プロジェクトマネージャーに求められることの1つとして、「全体を見渡すこと」が挙げられます。
プロジェクトマネージャーが自ら手を動かしているとき、間違いなく「全体を見渡すこと」はできていないはずです。自らの手を動かさずにメンバーにタスクを投げ、リスクやスケジュールや成果物に目を向けることこそが、プロジェクトマネージャーがやるべきことです。
技術はあってもいいが、それをプレイしない勇気が必要
いかがでしたでしょうか。
5分や10分で終わることであれば、PMが自らプレイしても良いです。なぜなら、チケット作成してタスク内容をメンバーに伝える時間が無駄だからです。しかし、30分かかる作業ならどうでしょうか。1時間なら、3時間なら、2日なら、2週間なら?そんなことでずっとタスクに没頭していると、スケジュール管理がほったらかしになってしまいます。
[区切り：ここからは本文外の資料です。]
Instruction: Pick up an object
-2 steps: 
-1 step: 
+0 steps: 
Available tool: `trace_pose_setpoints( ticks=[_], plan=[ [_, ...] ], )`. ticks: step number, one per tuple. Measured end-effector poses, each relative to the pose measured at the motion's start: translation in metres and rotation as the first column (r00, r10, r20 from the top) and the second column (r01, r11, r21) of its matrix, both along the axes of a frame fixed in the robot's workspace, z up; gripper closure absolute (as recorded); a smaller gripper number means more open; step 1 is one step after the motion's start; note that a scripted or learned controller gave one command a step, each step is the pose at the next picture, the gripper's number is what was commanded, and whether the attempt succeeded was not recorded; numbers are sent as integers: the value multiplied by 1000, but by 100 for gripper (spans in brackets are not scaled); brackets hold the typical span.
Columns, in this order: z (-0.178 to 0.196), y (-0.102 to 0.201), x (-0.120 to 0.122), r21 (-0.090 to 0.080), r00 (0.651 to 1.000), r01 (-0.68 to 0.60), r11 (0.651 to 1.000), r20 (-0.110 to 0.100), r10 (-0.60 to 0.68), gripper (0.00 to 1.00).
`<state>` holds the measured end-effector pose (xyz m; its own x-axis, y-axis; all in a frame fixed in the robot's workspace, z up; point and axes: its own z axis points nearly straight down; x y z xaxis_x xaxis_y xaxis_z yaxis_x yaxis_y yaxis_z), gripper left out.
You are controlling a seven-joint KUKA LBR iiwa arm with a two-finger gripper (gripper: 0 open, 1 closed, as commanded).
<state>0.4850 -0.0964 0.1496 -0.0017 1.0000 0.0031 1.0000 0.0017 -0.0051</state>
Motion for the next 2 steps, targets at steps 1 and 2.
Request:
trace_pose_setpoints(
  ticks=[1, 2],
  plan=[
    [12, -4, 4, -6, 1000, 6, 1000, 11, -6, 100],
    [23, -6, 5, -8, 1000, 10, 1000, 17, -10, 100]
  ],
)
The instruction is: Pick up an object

プロジェクトマネージャーをやっていると、「自分でもできることを自分でやらずにメンバーに投げる」という勇気を求められることが必ず訪れます。
技術はあるに越したことはないですが、その技術を自らプレイしない勇気。全てはプロジェクトのため、「お客様に迷惑をかけない」ための最善の選択を模索しましょう。
それでは。
チャイフ
個人的な意見ですが、技術力が無くマネジメント能力のないPMはいらないです。
トラブルの元ですし、右から左に情報を唯渡すだけの人間なんてもっと要らないです。
当然ですが、一定の技術力が無ければメンバーとのコミュニケーションも出来ませんし、お客様の環境に設定を行う上での必要な情報もわかりません。そもそもメンバーが何を言ってるのかすら理解できない可能性もあります。
従いまして、一定の技術力は絶対必要です。
当然ですが、導入システムによっては踏み込んだ技術的な知見も必要になります。
貴重なコメントありがとうございます!
私もメンバーとのコミュニケーションができないといけないので、”一定の”技術力は必要という立場です!
具体的には「基本的な用語は知っている」「基本的な用語の概要を説明できる」までは必須と考えます!